How can you use other available variables in the dataset to improve your model? When suggesting a variable, specifically discuss how it can improve the model.
- If you could collect panel (i.e., longitudinal) data for these apps, discuss how it could mitigate the endogeneity problems further and enhance causal inference of results (again, please be specific).
Appendix
- Copy the programming codes in the appendix in Word format. Do not copy the codes as a screenshot. Alternatively, you can upload the Stata do-file along with your report on SurreyLearn as a separate file. It is important that the code precisely matches the results you incorporate in your report. Ensure that all results are directly obtained from your code and avoid including any redundant code.
Important Notes
- The project report should be only in Microsoft Word (recommended) or PDF format. Other formats, such as ZIP files, are not acceptable. As mentioned, programming codes can be uploaded in a Stata do-file format.
- The project’s word count should be no more than 3500 words. The word count includes everything from the introduction's first word to the conclusion's last word. The word count does not include tables, figures, images, and appendices. It does not include the abstract, table of contents, abbreviation pages, or references (though these are unnecessary for this project). You should report the word count, your name and student number at the beginning of your project. According to the university policy, exceeding the word count limit is subject to a 10-point penalty.

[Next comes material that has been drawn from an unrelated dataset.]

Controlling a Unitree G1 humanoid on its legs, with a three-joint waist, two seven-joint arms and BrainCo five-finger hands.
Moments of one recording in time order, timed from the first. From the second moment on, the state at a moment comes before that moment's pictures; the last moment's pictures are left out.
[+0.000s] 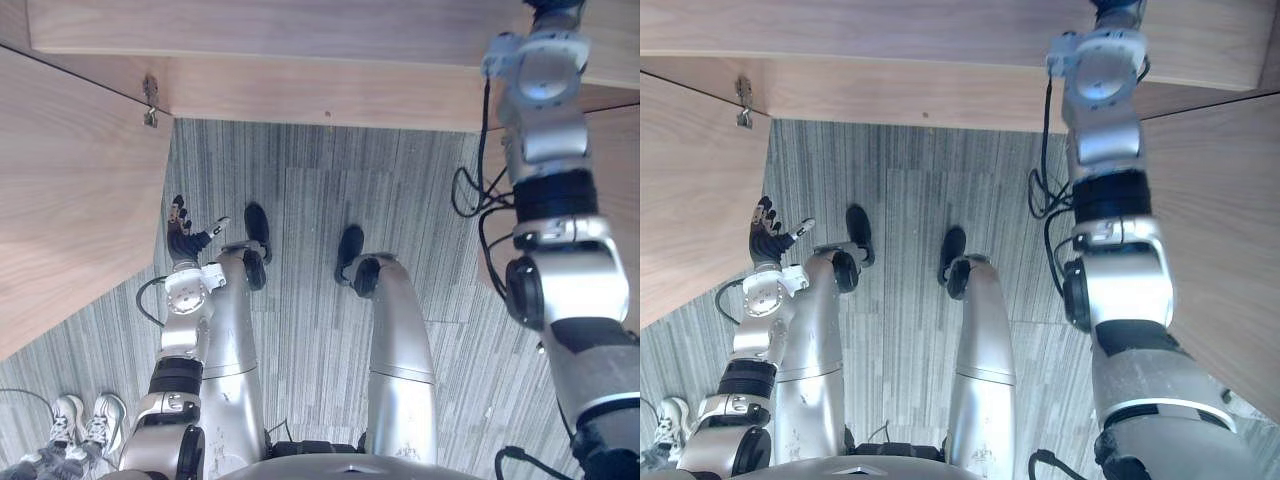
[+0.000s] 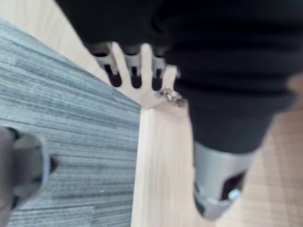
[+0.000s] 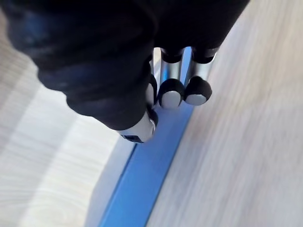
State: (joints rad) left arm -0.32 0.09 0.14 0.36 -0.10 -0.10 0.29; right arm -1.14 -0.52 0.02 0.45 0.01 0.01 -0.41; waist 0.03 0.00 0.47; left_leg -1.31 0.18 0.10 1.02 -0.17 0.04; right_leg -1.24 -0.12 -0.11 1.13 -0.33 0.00
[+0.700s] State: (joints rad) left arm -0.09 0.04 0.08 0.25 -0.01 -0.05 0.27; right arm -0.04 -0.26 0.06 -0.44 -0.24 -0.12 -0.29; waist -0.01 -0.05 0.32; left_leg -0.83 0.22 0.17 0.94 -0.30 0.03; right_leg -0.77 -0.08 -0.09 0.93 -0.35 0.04
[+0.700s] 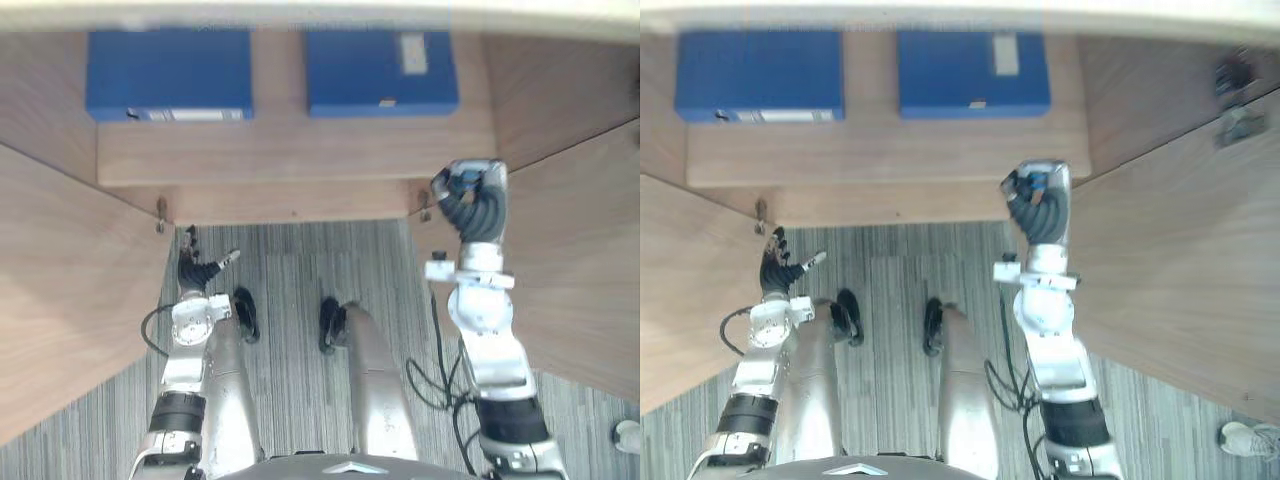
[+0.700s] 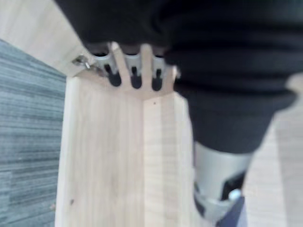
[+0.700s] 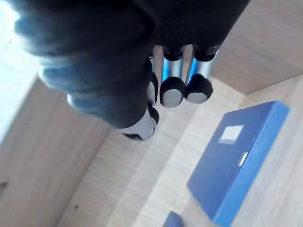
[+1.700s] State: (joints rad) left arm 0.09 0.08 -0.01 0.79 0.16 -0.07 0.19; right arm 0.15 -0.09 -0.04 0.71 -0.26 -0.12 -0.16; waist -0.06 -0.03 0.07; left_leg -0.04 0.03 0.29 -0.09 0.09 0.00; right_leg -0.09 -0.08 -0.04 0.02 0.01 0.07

- Please note that if you submit to the wrong module page, your work will be considered a non-submission and will result in a mark of 0% being awarded. It is your responsibility to familiarise yourself with SurreyLearn before submission deadlines. Please do NOT submit links to shared drives (e.g., Google, OneDrive).
Guidelines and Tips
- Apply the analyses as explained section by section (from Introduction to Diagnostics and Robustness Analysis).
- The report—the writing, explanations, tables, and graphs—should be clear and informative as a self-explanatory and stand-alone document for readers who do not have access to this Final Project Description document.

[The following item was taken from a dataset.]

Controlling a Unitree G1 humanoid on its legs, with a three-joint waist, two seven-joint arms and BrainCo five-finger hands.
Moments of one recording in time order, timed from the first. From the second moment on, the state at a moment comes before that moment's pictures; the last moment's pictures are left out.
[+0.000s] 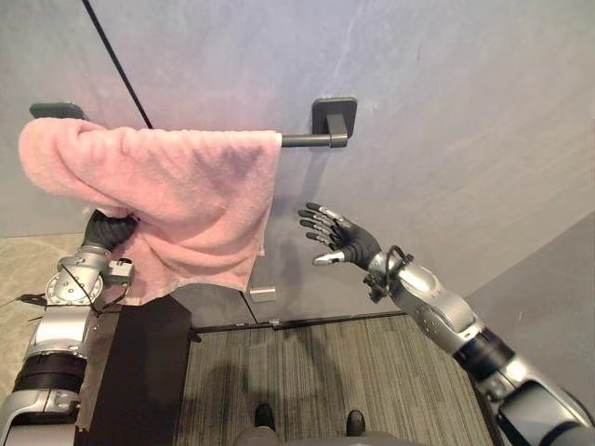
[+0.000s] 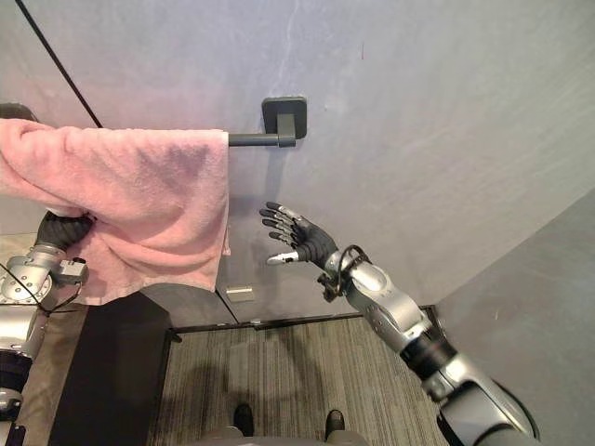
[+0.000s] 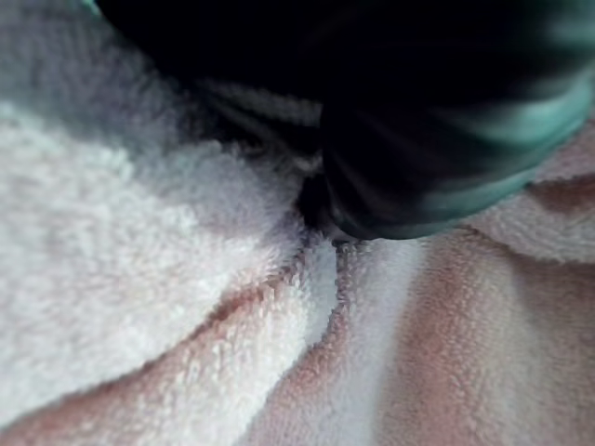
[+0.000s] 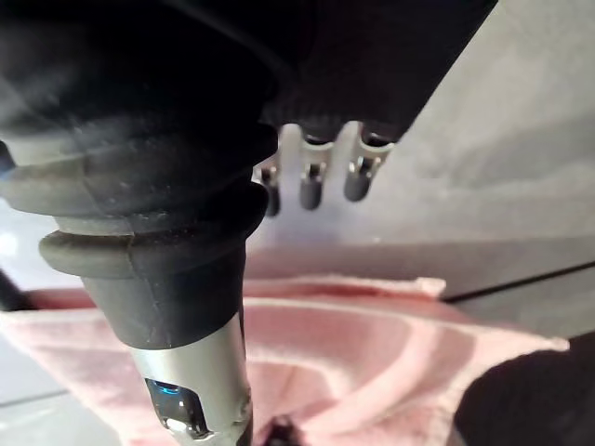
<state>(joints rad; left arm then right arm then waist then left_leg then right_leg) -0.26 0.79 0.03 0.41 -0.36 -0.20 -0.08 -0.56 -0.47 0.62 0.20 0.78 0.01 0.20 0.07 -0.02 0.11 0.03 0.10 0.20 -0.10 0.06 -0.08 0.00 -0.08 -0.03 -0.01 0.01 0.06</state>
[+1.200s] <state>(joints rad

- In the introduction, concisely explain the aim of the empirical report, sample and data, and the definition of all final variables incorporated in your regression models. This information (such as sample and variable definitions) has been provided, but you must concisely summarise it in your report.

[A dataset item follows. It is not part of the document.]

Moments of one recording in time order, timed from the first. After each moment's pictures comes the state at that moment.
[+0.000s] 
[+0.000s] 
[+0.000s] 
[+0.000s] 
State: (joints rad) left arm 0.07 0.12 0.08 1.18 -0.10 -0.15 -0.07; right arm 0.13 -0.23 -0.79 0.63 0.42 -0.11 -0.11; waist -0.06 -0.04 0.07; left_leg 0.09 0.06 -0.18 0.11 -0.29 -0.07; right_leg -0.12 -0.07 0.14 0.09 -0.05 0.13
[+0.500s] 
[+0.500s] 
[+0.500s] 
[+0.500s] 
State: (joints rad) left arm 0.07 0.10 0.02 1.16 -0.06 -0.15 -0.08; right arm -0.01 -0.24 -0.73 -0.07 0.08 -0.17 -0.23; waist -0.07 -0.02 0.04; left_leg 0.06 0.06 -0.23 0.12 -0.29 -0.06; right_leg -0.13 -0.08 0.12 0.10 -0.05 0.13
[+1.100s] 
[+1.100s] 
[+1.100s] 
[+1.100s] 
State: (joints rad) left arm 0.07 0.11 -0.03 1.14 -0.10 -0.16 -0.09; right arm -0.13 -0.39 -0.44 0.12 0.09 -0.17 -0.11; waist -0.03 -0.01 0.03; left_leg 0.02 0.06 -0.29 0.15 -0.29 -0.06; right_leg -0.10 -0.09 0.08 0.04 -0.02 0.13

- All tables and graphs should be numbered and titled (with captions if an additional explanation is required) and should be referred to in the report accordingly. The labels of the variables in tables and graphs should be informative.
- Graphs should be visually clear (axis title, colour, legend, scale, etc.). Do not populate the report with too many graphs; be selective and use the most informative ones for your purpose.
- Tables should be exported from Stata to a proper and readable Word format (please do not use screenshots of tables and graphs). You can report various regression models in one or two tables (each in one column). Yet, you must number your models and refer to them in the discussions accordingly.
- In the regression tables, standard errors should be reported below each coefficient (in the parentheses), and the significance level of the coefficient should be determined by asterisks. The R-squared and number of observations for each model should be reported (see the Sample Report).
- The programming codes used for preparing the tables, graphs, and regressions should be provided in a clear, easy-to-trace, and readable format in the appendix or as a separate do-file.
- You don’t need to cite any reference, but if you intend to, use a proper citation style and provide the reference list in the appendix.
- Overall, the project’s quality (i.e., clarity, rigour, precision, and depth) is more important than the length.